Why orbitals? Limits of the Bohr model
At school level, atoms are described by the Bohr model: electrons on circular orbits of fixed energy. This model explains hydrogen's spectral lines but fails for multi-electron atoms and cannot predict molecular geometry. Quantum mechanics replaces orbits with atomic orbitals: wave functions ψ whose |ψ|² describes the probability of finding the electron at each point in space.

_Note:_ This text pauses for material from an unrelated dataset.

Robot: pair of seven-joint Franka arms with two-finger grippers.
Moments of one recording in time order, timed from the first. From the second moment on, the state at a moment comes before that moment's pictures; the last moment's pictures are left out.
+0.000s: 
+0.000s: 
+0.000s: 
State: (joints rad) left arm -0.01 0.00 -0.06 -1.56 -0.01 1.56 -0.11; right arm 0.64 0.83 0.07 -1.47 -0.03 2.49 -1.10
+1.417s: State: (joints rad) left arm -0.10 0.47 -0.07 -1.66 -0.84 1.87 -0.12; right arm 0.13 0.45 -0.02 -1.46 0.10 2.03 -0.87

In preparatory classes and first-year university, you will encounter Schrödinger's equations. For now, note that each orbital is described by three quantum numbers (n, l, m_l) and a fourth (m_s = ±½) describes the electron's spin.
Quantum numbers
| Number | Symbol | Values | Meaning |
|---|---|---|---|
| Principal | n | 1, 2, 3… | Shell (main energy, size) |
| Azimuthal | l | 0 to n−1 | Subshell, shape |
| Magnetic | m_l | −l to +l | Spatial orientation |
| Spin | m_s | +½ or −½ | Electron spin |
Subshell l = 0 → s orbitals; l = 1 → p orbitals; l = 2 → d orbitals (important for transition metals).
Geometric shapes of orbitals
s orbital: spherical symmetry. All points equidistant from the nucleus have equal probability. One s orbital per subshell.

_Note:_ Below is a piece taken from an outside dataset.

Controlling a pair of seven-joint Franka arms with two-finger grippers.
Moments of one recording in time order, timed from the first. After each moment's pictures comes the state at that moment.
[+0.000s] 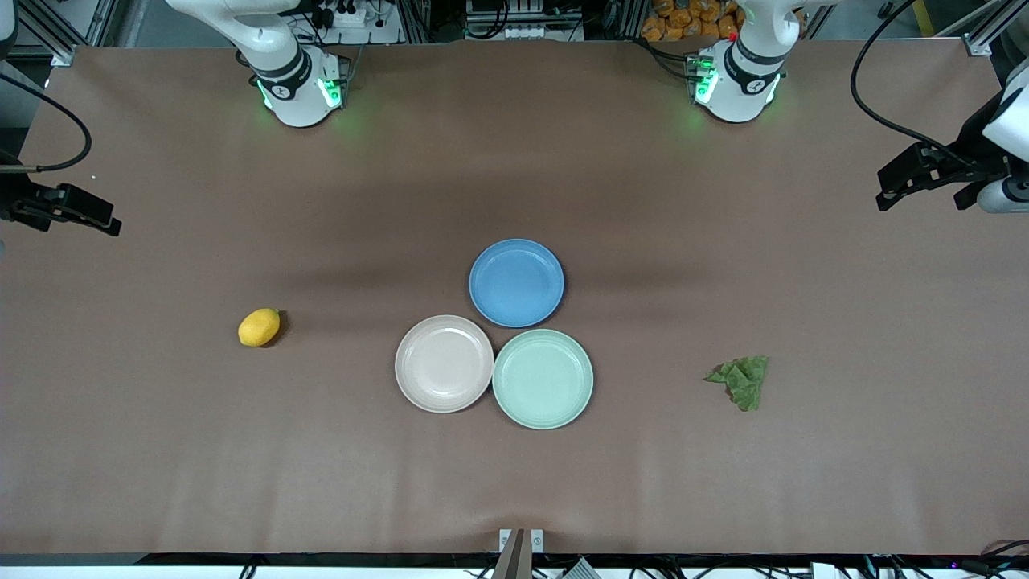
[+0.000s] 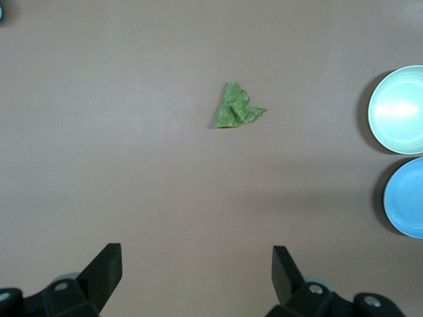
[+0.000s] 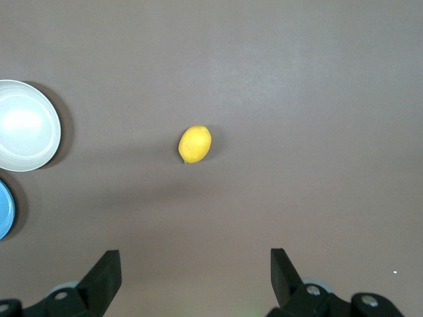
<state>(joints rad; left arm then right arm) 0.05 -0.02 -0.14 -1.54 0.02 1.57 -0.08 0.03 0.08 -0.09 -1.48 0.00 1.50 0.03</state>
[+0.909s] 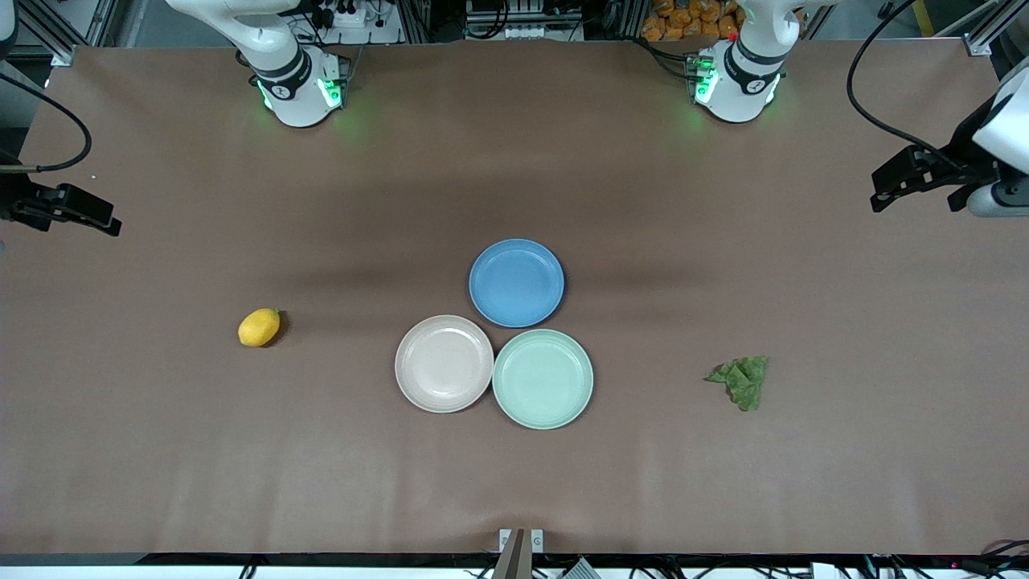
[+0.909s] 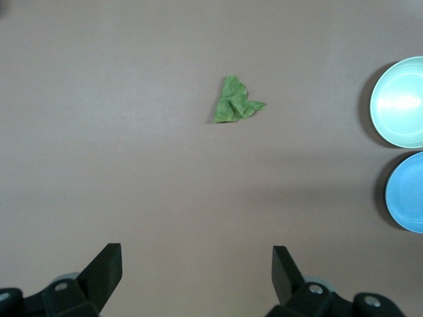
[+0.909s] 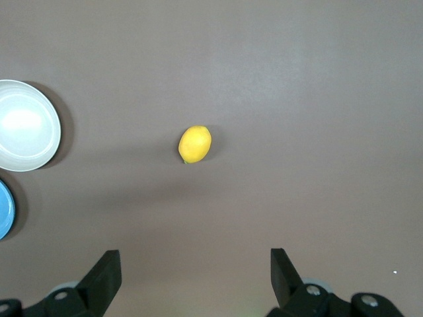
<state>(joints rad) 0.05 -0.01 -0.14 -1.55 0.02 1.57 -0.08 0.03 0.08 -0.09 -1.48 0.00 1.50 0.03</state>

p orbitals: bilobed shape (two opposite lobes separated by a node at the nucleus). Three p orbitals per subshell (px, py, pz), oriented along the three spatial axes. Higher energy than the s orbital in the same shell.
d orbitals: more complex shapes — four orbitals with a 4-lobed cross (dxy, dxz, dyz, dx²-y²) plus a fifth, dz², with two lobes along z surrounded by an equatorial torus. Five d orbitals per subshell. Important for transition metals but not deeply explored at this level.
Filling rules
To fill the orbitals of a multi-electron atom, three rules apply:
1. Aufbau principle: fill orbitals in order of increasing energy (1s → 2s → 2p → 3s → 3p → 4s → 3d…). 2. Pauli exclusion principle: each orbital holds a maximum of 2 electrons with opposite spins. 3. Hund's rule: among degenerate orbitals (equal energy), electrons occupy as many different orbitals as possible with the same spin before pairing.
Example: Carbon (C) (Z = 6) → 1s² 2s² 2p² (the two 2p electrons occupy two different p orbitals).
Orbitals and covalent bonding
Covalent bonding is better understood with orbitals. When two atoms approach, their orbitals overlap:
- Head-on overlap (along the bond axis) → σ (sigma) bond: the strongest.
- Lateral overlap (perpendicular to the axis) → π (pi) bond: weaker, the reactive site in alkenes.
A C–C single bond = 1 σ. A C=C double bond = 1 σ + 1 π. A C≡C triple bond = 1 σ + 2 π.
Hybrid orbital theory (sp³, sp², sp) explains methane's tetrahedral geometry, ethylene's planarity, and acetylene's linearity — fundamental concepts for organometallic chemistry and preparatory classes.